Ilona Demenina Anderson, Esq. • May 11, 2015

When an employee has been fired from a job, he or she often wants to sue his or her now-former employer. However, most employment these days is considered to be “at will,” which means that any employer can fire an employee at any time, for any reason or even for no reason at all. That is, as long as the reason for firing isn’t itself illegal, and doesn’t violate the employee’s rights.

That said, while courts severely limit the types of wrongful termination claims an employee can bring, there are some very important exceptions to the at-will rule that can sometimes be used to help an employee keep his or her job or, if it’s too late for that, may allow a person to sue his or her former employer and win.


The most common of these exceptions comes when the termination violates the employee’s rights. For example, if the termination is for discriminatory purpose, that termination is “wrongful” because such a thing violates the law and the employee’s rights. Also, if the termination is retaliatory, that’s also wrongful. For example, recently an employee of a trucking company was reinstated and given $230,000 in back pay and damages, because he was fined for reporting that a driver was operating a tractor-trailer for more hours than was allowed by law.

A termination may also be considered “wrongful” if it violates an employment contract. If a written contract promises the employee job security, or spells out specific reasons an employee may be fired, that employee is not considered at-will, and he or she will have a strong argument for wrongful termination in court. Likewise, if the employee has a written document, such as an offer letter that promises continued employment, he or she probably has a strong case even if he or she doesn’t have a specific written contract.

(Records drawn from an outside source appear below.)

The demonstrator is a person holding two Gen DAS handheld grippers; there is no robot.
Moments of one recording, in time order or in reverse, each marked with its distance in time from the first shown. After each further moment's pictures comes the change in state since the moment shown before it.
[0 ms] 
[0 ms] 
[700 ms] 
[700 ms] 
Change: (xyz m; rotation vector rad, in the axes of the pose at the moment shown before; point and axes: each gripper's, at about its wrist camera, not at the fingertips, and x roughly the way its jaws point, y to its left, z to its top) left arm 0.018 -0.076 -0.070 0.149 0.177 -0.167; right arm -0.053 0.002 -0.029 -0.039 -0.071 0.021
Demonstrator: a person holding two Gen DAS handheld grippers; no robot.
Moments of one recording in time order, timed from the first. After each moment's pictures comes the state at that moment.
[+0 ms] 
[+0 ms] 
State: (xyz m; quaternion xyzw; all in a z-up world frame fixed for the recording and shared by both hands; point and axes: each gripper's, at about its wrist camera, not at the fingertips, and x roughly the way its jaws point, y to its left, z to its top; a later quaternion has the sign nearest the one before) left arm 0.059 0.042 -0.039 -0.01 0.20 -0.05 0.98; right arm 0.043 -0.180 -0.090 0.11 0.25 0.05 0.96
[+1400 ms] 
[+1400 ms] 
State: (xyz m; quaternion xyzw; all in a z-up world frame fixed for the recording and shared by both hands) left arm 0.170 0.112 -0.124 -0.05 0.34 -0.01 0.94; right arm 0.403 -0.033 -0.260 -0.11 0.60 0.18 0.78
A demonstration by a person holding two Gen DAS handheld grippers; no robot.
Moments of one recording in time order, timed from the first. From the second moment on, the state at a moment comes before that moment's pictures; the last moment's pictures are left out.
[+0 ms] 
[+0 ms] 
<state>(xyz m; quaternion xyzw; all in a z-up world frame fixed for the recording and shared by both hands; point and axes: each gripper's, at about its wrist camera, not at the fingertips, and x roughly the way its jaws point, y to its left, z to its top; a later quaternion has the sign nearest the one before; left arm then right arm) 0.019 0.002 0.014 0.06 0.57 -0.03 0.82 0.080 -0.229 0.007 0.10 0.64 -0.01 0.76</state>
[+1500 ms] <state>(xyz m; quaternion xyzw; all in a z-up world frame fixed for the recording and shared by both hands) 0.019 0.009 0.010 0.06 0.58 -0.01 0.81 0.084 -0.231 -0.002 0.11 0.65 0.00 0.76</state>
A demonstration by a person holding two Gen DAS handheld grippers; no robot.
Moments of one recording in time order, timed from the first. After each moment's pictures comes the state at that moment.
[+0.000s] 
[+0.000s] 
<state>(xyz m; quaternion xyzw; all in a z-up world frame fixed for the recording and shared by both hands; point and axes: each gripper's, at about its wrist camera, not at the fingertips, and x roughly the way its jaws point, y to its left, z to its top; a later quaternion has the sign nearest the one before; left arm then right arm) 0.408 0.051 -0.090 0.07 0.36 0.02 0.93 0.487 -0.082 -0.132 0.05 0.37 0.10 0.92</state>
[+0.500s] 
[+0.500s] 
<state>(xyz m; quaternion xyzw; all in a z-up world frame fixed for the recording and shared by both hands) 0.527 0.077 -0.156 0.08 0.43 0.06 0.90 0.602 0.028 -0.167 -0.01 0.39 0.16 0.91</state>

On the other hand, the existence of a written contract is not always necessary, because this same exception can also apply to an implied contract, as well. It’s possible to establish an implied contract in several ways. While employers will rarely guarantee “permanent employment” to anyone, courts have often found implied contracts where employers promised employment for a specific period of time, or even where employers laid out specific disciplinary procedures in an employee manual that must be followed before termination, and they weren’t followed.

Whether there is an implied contract or not can often hinge on a number of factors that courts will take into account, such as how long the employee has been with the employer, how often he or she has been promoted and the number of positive performance reviews. They may also look at statements the employer made, such as promises made when the employee was hired or assurances made during the employment.

Basically, in order to prove “wrongful termination,” the employee will have to prove that his or her rights were violated. Many terminations can be wrong on some level, but they must also be illegal before a court can intervene. If the terminated employee cannot prove a rights violation, the courts have no power to do anything.

On the other hand, if the employee can prove that the discharge violated his or her rights, the court can order a number of remedies, including recovery of lost wages and benefits, as well as payments for emotional pain and suffering.